*What the task asks:* Please copy out the listing below in full and exactly.

[Start of Attachment]

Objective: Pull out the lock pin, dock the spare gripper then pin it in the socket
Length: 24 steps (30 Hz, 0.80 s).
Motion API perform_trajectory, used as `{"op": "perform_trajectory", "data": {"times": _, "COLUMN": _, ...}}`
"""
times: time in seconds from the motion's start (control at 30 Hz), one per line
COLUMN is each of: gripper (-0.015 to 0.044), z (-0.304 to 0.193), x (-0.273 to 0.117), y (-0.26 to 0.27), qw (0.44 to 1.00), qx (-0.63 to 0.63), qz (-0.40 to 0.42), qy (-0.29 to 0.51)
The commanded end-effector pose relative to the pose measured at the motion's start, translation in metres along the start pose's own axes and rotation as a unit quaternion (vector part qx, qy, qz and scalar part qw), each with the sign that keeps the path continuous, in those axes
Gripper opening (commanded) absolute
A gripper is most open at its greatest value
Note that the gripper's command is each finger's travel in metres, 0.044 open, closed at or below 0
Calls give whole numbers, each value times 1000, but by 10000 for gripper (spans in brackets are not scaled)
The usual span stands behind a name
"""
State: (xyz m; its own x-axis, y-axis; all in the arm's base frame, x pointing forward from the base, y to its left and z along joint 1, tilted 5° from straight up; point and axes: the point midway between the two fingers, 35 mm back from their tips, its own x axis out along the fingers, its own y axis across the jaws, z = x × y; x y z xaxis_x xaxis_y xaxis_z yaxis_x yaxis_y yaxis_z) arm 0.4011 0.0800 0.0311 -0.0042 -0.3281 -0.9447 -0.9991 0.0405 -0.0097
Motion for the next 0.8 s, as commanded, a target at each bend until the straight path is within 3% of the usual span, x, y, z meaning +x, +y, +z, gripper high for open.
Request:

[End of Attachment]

*Exercise solution:*
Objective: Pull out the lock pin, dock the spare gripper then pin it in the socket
Length: 24 steps (30 Hz, 0.80 s).
Motion API perform_trajectory, used as `{"op": "perform_trajectory", "data": {"times": _, "COLUMN": _, ...}}`
"""
times: time in seconds from the motion's start (control at 30 Hz), one per line
COLUMN is each of: gripper (-0.015 to 0.044), z (-0.304 to 0.193), x (-0.273 to 0.117), y (-0.26 to 0.27), qw (0.44 to 1.00), qx (-0.63 to 0.63), qz (-0.40 to 0.42), qy (-0.29 to 0.51)
The commanded end-effector pose relative to the pose measured at the motion's start, translation in metres along the start pose's own axes and rotation as a unit quaternion (vector part qx, qy, qz and scalar part qw), each with the sign that keeps the path continuous, in those axes
Gripper opening (commanded) absolute
A gripper is most open at its greatest value
Note that the gripper's command is each finger's travel in metres, 0.044 open, closed at or below 0
Calls give whole numbers, each value times 1000, but by 10000 for gripper (spans in brackets are not scaled)
The usual span stands behind a name
"""
State: (xyz m; its own x-axis, y-axis; all in the arm's base frame, x pointing forward from the base, y to its left and z along joint 1, tilted 5° from straight up; point and axes: the point midway between the two fingers, 35 mm back from their tips, its own x axis out along the fingers, its own y axis across the jaws, z = x × y; x y z xaxis_x xaxis_y xaxis_z yaxis_x yaxis_y yaxis_z) arm 0.4011 0.0800 0.0311 -0.0042 -0.3281 -0.9447 -0.9991 0.0405 -0.0097
Motion for the next 0.8 s, as commanded, a target at each bend until the straight path is within 3% of the usual span, x, y, z meaning +x, +y, +z, gripper high for open.
Request:

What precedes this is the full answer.